Present an exact copy of each line below.

== THE DATA ==

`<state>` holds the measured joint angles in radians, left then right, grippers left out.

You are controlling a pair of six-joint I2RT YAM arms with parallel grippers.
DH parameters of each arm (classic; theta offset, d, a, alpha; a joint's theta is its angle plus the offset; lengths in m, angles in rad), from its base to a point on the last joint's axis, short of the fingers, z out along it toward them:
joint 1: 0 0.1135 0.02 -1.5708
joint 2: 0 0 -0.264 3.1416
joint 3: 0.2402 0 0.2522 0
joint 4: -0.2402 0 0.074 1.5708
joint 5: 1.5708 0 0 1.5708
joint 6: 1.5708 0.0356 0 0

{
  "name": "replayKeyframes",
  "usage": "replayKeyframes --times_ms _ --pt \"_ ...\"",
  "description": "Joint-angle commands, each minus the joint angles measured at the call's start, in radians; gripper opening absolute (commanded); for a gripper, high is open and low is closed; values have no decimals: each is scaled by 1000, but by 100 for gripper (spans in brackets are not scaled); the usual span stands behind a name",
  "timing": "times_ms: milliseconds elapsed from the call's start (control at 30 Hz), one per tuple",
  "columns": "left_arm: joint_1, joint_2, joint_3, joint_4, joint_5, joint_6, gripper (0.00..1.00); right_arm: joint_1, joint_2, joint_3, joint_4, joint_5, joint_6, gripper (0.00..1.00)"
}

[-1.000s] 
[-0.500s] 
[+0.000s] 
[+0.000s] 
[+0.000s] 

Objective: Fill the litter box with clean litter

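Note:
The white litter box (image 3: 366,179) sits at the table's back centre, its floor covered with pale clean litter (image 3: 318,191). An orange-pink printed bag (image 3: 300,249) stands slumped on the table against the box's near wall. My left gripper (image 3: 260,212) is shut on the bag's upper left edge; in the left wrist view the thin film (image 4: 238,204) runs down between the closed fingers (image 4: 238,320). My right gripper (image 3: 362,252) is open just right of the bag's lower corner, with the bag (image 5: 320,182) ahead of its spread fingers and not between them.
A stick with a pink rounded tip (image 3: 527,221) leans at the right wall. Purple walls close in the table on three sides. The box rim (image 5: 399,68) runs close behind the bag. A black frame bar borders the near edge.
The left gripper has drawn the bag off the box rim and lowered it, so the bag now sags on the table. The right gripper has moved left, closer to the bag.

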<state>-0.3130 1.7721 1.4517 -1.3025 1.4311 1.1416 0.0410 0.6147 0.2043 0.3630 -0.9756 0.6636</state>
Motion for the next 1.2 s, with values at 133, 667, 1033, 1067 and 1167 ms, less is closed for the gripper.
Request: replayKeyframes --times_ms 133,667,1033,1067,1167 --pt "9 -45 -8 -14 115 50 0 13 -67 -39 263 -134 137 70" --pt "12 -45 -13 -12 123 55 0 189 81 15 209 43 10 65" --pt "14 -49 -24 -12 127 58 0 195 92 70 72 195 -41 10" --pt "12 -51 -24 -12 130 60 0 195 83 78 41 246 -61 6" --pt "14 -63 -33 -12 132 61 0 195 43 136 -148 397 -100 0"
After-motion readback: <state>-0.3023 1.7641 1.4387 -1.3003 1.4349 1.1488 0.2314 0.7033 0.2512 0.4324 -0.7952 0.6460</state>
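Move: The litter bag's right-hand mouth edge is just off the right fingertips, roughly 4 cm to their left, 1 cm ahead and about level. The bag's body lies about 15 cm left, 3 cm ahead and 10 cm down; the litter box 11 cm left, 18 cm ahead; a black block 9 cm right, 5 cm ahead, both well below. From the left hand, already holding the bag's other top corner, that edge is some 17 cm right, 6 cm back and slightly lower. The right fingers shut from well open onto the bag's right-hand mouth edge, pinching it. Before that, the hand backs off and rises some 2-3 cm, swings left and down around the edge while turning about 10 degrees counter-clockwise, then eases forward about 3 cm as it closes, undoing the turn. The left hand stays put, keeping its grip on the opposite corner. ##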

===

**EXERCISE OUTPUT**
`<state>` holds the measured joint angles in radians, left then right, grippers left out.

You are controlling a pair of six-joint I2RT YAM arms with parallel grippers.
DH parameters of each arm (classic; theta offset, d, a, alpha; a joint's theta is its angle plus the offset; lengths in m, angles in rad), from its base to a point on the last joint's axis, short of the fingers, z out along it toward them:
joint 1: 0 0.1135 0.02 -1.5708
joint 2: 0 0 -0.264 3.1416
joint 3: 0.2402 0 0.2522 0
joint 4: -0.2402 0 0.074 1.5708
joint 5: 1.5708 0 0 1.5708
joint 6: 1.5708 0.0356 0 0

{
  "name": "replayKeyframes",
  "usage": "replayKeyframes --times_ms _ --pt \"_ ...\"",
  "description": "Joint-angle commands, each minus the joint angles measured at the call's start, in radians; gripper opening absolute (commanded); for a gripper, high is open and low is closed; values have no decimals: each is scaled by 1000, but by 100 for gripper (spans in brackets are not scaled); the usual span stands behind a name",
  "timing": "times_ms: milliseconds elapsed from the call's start (control at 30 Hz), one per tuple",
  "columns": "left_arm: joint_1, joint_2, joint_3, joint_4, joint_5, joint_6, gripper (0.00..1.00); right_arm: joint_1, joint_2, joint_3, joint_4, joint_5, joint_6, gripper (0.00..1.00)"
}

[-1.000s] 
[-0.500s] 
[+0.000s] 
[+0.000s] 
[+0.000s] 

Objective: Fill the litter box with clean litter

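Note:
The white litter box (image 3: 366,179) sits at the table's back centre, its floor covered with pale clean litter (image 3: 318,191). An orange-pink printed bag (image 3: 300,249) stands slumped on the table against the box's near wall. My left gripper (image 3: 260,212) is shut on the bag's upper left edge; in the left wrist view the thin film (image 4: 238,204) runs down between the closed fingers (image 4: 238,320). My right gripper (image 3: 362,252) is open just right of the bag's lower corner, with the bag (image 5: 320,182) ahead of its spread fingers and not between them.
A stick with a pink rounded tip (image 3: 527,221) leans at the right wall. Purple walls close in the table on three sides. The box rim (image 5: 399,68) runs close behind the bag. A black frame bar borders the near edge.
The left gripper has drawn the bag off the box rim and lowered it, so the bag now sags on the table. The right gripper has moved left, closer to the bag.
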
<state>-0.3130 1.7721 1.4517 -1.3025 1.4311 1.1416 0.0410 0.6147 0.2043 0.3630 -0.9756 0.6636</state>
Motion for the next 1.2 s, with values at 133, 667, 1033, 1067 and 1167 ms, less is closed for the gripper.
Request: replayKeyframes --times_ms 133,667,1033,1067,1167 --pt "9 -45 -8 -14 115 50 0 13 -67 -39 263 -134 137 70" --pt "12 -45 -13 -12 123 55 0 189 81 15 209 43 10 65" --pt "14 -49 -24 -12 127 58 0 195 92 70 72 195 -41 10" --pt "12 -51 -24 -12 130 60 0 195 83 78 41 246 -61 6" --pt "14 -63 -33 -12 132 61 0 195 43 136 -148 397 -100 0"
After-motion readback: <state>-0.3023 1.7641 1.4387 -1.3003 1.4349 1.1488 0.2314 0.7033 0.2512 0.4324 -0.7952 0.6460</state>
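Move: The litter bag's right-hand mouth edge is just off the right fingertips, roughly 4 cm to their left, 1 cm ahead and about level. The bag's body lies about 15 cm left, 3 cm ahead and 10 cm down; the litter box 11 cm left, 18 cm ahead; a black block 9 cm right, 5 cm ahead, both well below. From the left hand, already holding the bag's other top corner, that edge is some 17 cm right, 6 cm back and slightly lower. The right fingers shut from well open onto the bag's right-hand mouth edge, pinching it. Before that, the hand backs off and rises some 2-3 cm, swings left and down around the edge while turning about 10 degrees counter-clockwise, then eases forward about 3 cm as it closes, undoing the turn. The left hand stays put, keeping its grip on the opposite corner. ##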

The exercise was answered completely.